Le 7 septembre 1907, une émeute éclate à Vancouver : les ouvriers en ont assez de voir les Japonais venir voler leurs emplois. Que cette accusation soit fondée ou non, c’est le paroxysme d’une tension qui règne depuis trop longtemps, et le gouvernement de Wilfrid Laurier se dit qu’il n’a pas le choix et qu’il doit négocier avec le Japon la limitation de son émigration. Le problème : la politique étrangère canadienne, à l’époque, relève directement de Londres. Le Canada n’a pas d’ambassadeur au Japon.
Qu’à cela ne tienne, Laurier est depuis longtemps un tenant de l’autonomisation du Canada. L’occasion est belle : il déléguera un négociateur canadien officiel, au nez et à la barbe du Foreign Office.
Ce négociateur s’appelle Rodolphe Lemieux, ministre des Postes et du Travail.
Son mandat n’est pas facile, d’autant que le Japon est un pays lointain et inconnu. Il n’empêche, sa mission s’avérera un succès, et même si l’affaire n’aura pas été si simple au pays du Soleil-Levant, ses plus grandes difficultés résideront dans l’opiniâtreté désespérante de Laurier resté à Ottawa, avec qui il communiquera tant bien que mal par télégraphie.

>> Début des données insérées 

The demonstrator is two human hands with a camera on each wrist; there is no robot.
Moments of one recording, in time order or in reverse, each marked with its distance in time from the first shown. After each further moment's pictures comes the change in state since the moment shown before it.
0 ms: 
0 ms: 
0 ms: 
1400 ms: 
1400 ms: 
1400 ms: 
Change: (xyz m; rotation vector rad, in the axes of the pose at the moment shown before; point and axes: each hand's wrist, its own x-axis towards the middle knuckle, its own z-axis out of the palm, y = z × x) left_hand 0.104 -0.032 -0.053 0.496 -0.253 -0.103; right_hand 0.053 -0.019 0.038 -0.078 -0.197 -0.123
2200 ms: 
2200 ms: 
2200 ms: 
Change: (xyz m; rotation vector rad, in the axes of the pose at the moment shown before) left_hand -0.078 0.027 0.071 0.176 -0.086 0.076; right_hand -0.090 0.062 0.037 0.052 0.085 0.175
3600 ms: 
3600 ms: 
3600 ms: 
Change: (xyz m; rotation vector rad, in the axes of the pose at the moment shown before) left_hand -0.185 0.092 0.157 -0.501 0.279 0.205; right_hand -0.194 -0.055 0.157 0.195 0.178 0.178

Rodolphe Lemieux séjournera au Japon près de deux mois. C’est pour lui la découverte d’une civilisation étrangère au sens fort du mot, et sa correspondance nous la fait voir à travers ses yeux. Au-delà de la mission diplomatique, c’est surtout ce regard que René Castonguay nous transmet. L’ouvrage est donc composé de généreux extraits épistolaires portant sur la culture du Japon, son architecture, ses paysages, sa gastronomie, sa justice, son système d’éducation, sa population. Ce n’est qu’à la fin qu’on aura droit à un récit plus précis des négociations proprement dites et des malentendus avec Ottawa, où l’histoire prend presque des allures de suspense.

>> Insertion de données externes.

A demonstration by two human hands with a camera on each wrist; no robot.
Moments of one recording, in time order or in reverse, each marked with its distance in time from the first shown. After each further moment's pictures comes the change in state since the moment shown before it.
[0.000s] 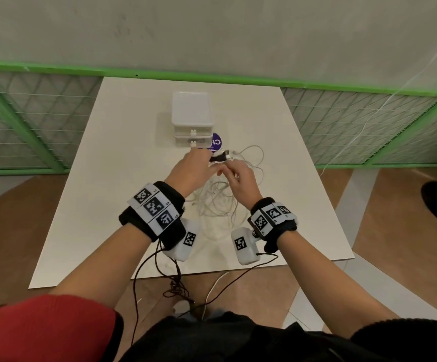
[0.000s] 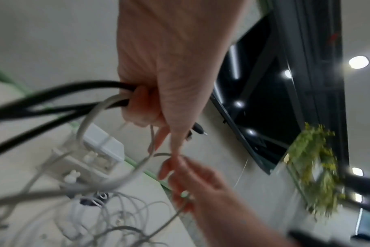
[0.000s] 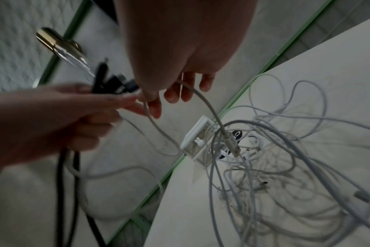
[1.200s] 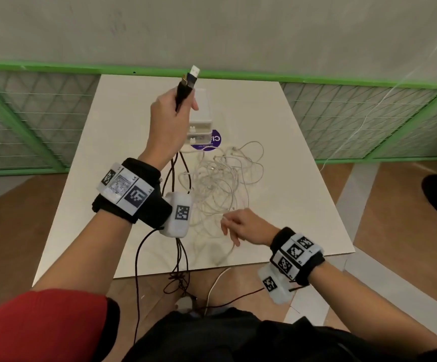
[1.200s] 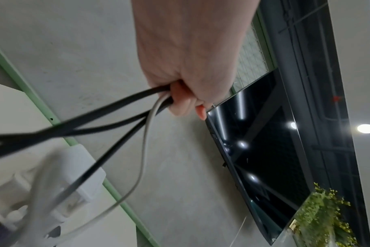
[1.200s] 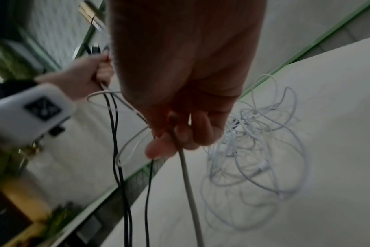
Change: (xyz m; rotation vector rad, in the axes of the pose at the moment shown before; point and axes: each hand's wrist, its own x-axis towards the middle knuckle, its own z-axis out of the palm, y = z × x) left_hand 0.001 0.012 -0.066 -0.571 0.546 0.040; right_hand -0.082 -0.021 -0.022 0.096 -0.737 0.247
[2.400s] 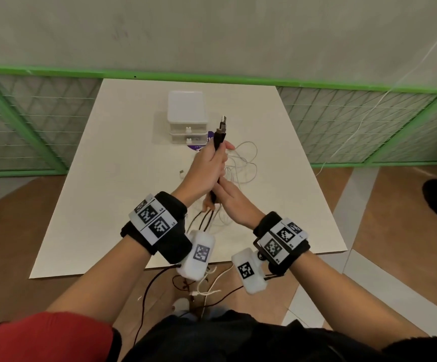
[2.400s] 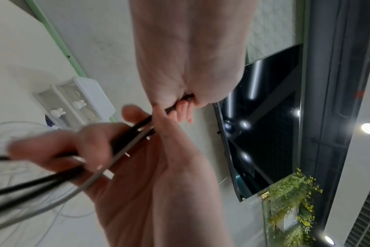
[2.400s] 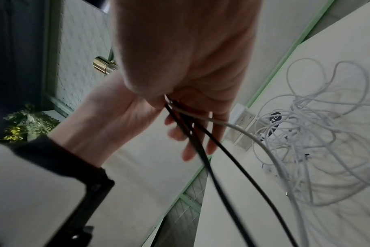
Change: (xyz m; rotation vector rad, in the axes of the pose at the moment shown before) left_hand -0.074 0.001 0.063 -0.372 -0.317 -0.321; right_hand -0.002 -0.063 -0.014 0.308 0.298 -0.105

On pardonnera à l’auteur ses maladresses de traduction pour les quelques citations dont l’original est en anglais. Quant à son souci de souligner d’emblée les occasionnels accents racistes ou sexistes des propos de son diplomate, on ne lui en tiendra pas trop rigueur non plus : c’est une figure obligée de nos jours, et d’autres lui auraient reproché de ne l’avoir pas fait. Au total, on lui saura gré toutefois de nous avoir donné plus à voir le regard d’un Canadien français des années 1900 sur le Japon que le jugement d’un Canadien des années 2010 sur les Canadiens français des années 1900.